Text Data Management and Analysis – Zhai and Massung
Search is not applied magic, though it is certainly applied mathematics. The standard textbooks on the science and application of information retrieval date back to the period from 2008 to 2012. Over the last decade the extent of the research into information retrieval optimisation has been very significant, even if this is not obvious to users of search applications. In addition the boundary between ‘enterprise search’ and ‘text analytics’ has become increasingly blurred, to the benefit of all concerned. The problem with the standard textbooks is that the extent to which they bridge the chasm between information retrieval and search is limited, with very few examples of how the underlying mathematics translates to real life.
The chasm has now been bridged very successfully by Professor ChengXiang Zhai and his student Sean Massung at the University of Illinois at Urbana-Champaign in Text Data Management and Analysis, which is published by Morgan & Claypool for the Association for Computing Machinery (ACM). In effect this 500 page book is the printed version of MOOC courses in text retrieval and text mining that were first offered in 2015. The benefit of these antecedents is in the clarity of the text in both the writing and the layout. The tagline text is ‘A practical introduction to information retrieval and text mining’ and the content certainly matches the marketing. The book is divided into four parts.

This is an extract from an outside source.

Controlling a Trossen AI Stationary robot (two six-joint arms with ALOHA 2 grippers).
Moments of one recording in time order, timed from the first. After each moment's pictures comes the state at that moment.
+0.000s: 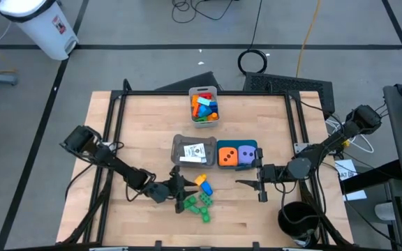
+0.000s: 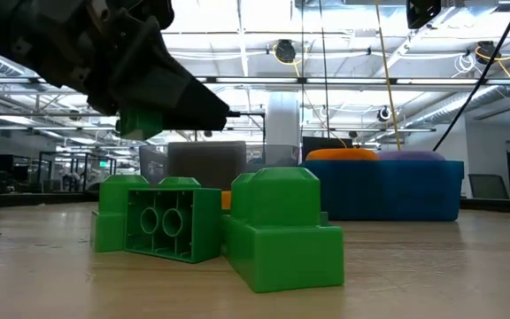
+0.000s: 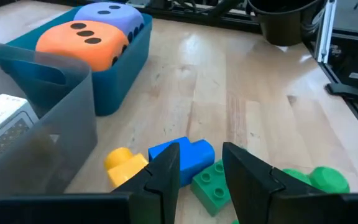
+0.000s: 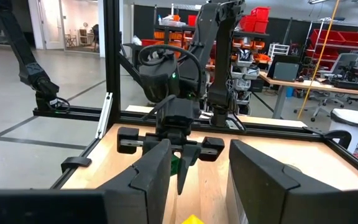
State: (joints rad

- Overview, with some of the core principles needed to understand subsequent chapters
- Seven chapters on text data access
- Eight chapters on text mining
- A short section on unified text data management and analysis
It is not possible to get away without some applied mathematics but where this is required the presentation is clear enough for readers without a grounding in the mathematics of probability and computational linguistics to follow the issues being presented. As the authors note this book is much wider in scope than earlier books, covering topics such as probabilistic topic modelling and also showing clearly the intersection between not only search and text mining but also the integrated analysis of textual and non-textual data. In addition there is a companion toolkit, MeTA, which implements many of the techniques presented in the book and is also integrated into the exercises at the end of each chapter. The toolkit has been widely used by students on the MOOC course so clearly is a robust application. The book is available in both print and e-book formats. The benefit of the e-book version is the internal linking to references and to diagrams but you will probably find the printed version easier to browse through. The book has an excellent index.

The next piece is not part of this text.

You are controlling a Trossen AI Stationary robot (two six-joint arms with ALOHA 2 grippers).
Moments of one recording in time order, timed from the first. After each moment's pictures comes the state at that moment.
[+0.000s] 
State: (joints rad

This book has been published at a time when the speed of convergence between search and text analytics is increasing very rapidly. Don’t be put off by the exercises – the book will be certainly be of value to students on computer science courses and on more advanced degrees in information retrieval. My experience suggests that many IT managers with responsibility for enterprise search certainly have a background in computer science but never had the opportunity to get into the level of detail needed to fully understand how search and text mining applications achieve apparent magic. This book will be of considerable benefit to them. It will also provide support to open source search developers who have the coding skills to work with Lucene, Solr and Elastic but may not have a full grasp of the underlying science of text analysis. It is certainly not the case that all search and text mining applications work the same way! Readers of this book will begin to understand that ‘search’ is actually a set of components, that each of the approaches selected by vendors (and open source developers) has benefits and challenges and that getting the best out of any search application takes more than just playing design games with the user interface.